Respect Life Conference: End of life issues becoming more prevalent, complicated
Saying everyone will face decisions about care at the end of life sooner or later — if not for themselves, then for someone they love — Father Alfred Cioffi started a conversation about some of those issues with participants at the Respect Life Conference on Sept. 14.
The beginning of life is known and occurs at fertilization, said Father Cioffi, a priest of the Archdiocese of Miami, Florida, and associate professor of biology and bioethics at St. Thomas University in Miami.
But with men living until about 78 and women living until about 81, end-of-life issues are becoming more and more prevalent and complicated, he said.
Identifying the vital organs of the body, Father Cioffi said if one of them is dying irreversibly, the death process has begun.
“We should never kill anyone, but we may allow people to die,” he explained. “If we don’t allow people to die, it is a serious thing.”

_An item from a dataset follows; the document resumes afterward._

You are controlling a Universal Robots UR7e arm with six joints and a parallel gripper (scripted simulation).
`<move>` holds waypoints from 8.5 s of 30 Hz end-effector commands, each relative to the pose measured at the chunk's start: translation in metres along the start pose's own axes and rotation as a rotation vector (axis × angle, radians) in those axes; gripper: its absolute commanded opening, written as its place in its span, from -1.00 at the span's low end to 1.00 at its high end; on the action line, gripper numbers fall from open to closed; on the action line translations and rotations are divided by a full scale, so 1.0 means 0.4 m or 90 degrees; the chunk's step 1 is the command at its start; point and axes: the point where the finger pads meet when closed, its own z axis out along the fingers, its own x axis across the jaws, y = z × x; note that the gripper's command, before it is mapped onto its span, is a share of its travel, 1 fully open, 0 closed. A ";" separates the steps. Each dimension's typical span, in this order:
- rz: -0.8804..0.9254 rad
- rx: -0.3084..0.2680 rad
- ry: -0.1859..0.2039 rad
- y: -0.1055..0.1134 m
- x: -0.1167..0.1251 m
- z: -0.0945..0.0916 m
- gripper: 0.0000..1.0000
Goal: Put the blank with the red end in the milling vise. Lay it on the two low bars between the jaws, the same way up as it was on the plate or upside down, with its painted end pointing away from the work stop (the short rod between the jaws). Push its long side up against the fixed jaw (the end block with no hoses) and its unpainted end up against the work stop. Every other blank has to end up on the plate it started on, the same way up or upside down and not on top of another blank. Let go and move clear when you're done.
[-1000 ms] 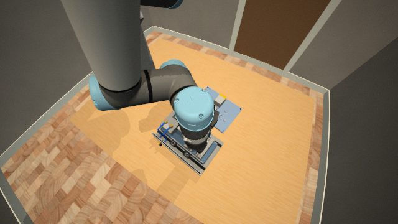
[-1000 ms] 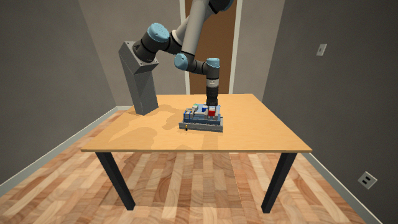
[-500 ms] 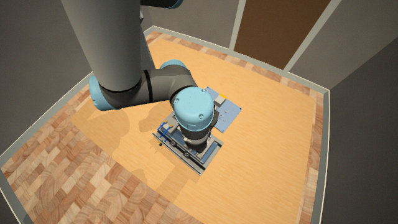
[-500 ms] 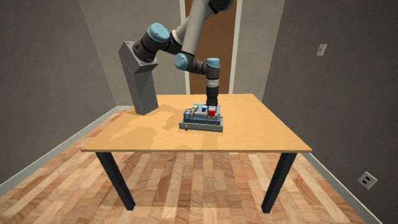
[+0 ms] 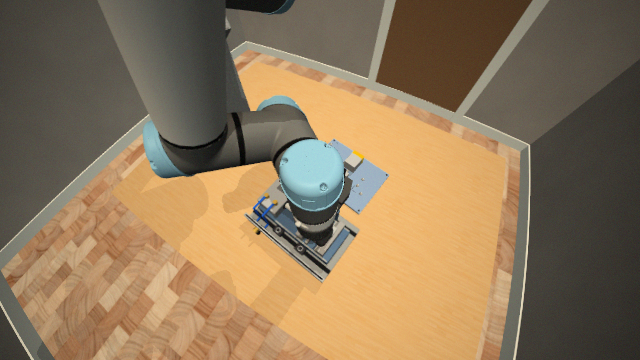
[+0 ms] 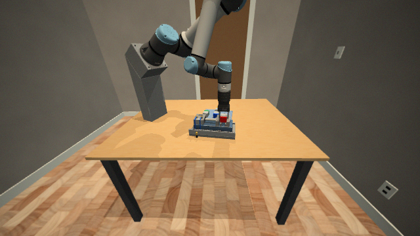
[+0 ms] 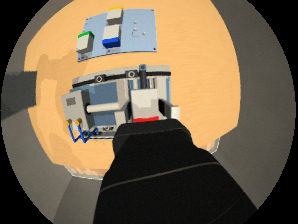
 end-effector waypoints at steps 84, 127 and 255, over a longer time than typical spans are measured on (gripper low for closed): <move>0.000 0.000 0.001 0.000 0.001 -0.016 1.00; 0.000 0.000 0.001 0.000 0.001 -0.038 1.00; 0.000 0.000 0.001 0.000 0.001 -0.257 1.00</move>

“We should never kill anyone, but we may allow people to die. If we don’t allow people to die, it is a serious thing.” Father Alfred Cioffi
To guide medical professionals and decision makers, the U.S. bishops have developed the “Ethical and Religious Directives for Catholic Health Care Services,” which contains the church’s teaching on life and health care, Father Cioffi told conference participants. The sixth edition was published in 2018.
According to the document, “a person has a moral obligation to use ordinary or proportionate means of preserving his or her life,” but may forgo “extraordinary or disproportionate means of preserving life.” It defines disproportionate means as those that “in the patient’s judgment do not offer a reasonable hope of benefit or entail an excessive burden, or impose excessive expense on the family or the community.”
Father Cioffi explained that it is permissible to assist vital organs, but there is no moral obligation to substitute them. That’s not sustainable, since all of those organs will fail eventually, he said.
Nutrition and hydration has become a touchy issue over the years, but there is a presumption in favor of it as an ordinary means of life support. Father Cioffi cautioned that there are always exceptions and informed decisions must be made on a case-by-case basis.
“When there is no more cure — medicine does have its limits — then care always obligates,” he said, noting that in addition to food, water and shelter, human beings require contact and interaction.
“We are substantially social beings,” he said. “We should never be deprived of human interaction, even if that person is in a coma or persistent vegetative state.”
Father Cioffi urged conference participants to think now about how they want to be treated — or not treated — at the end of their lives, saying, “If we don’t decide, believe me, someone else will decide for us and they may not decide on our behalf.”
He referred people to “Encouraging End of Life Conversations: A Catholic Perspective on Advance Directives,” which was published by the Catholic Conference of Illinois in 2016. It may be downloaded for free at ilcatholic.org/multimedia/publications.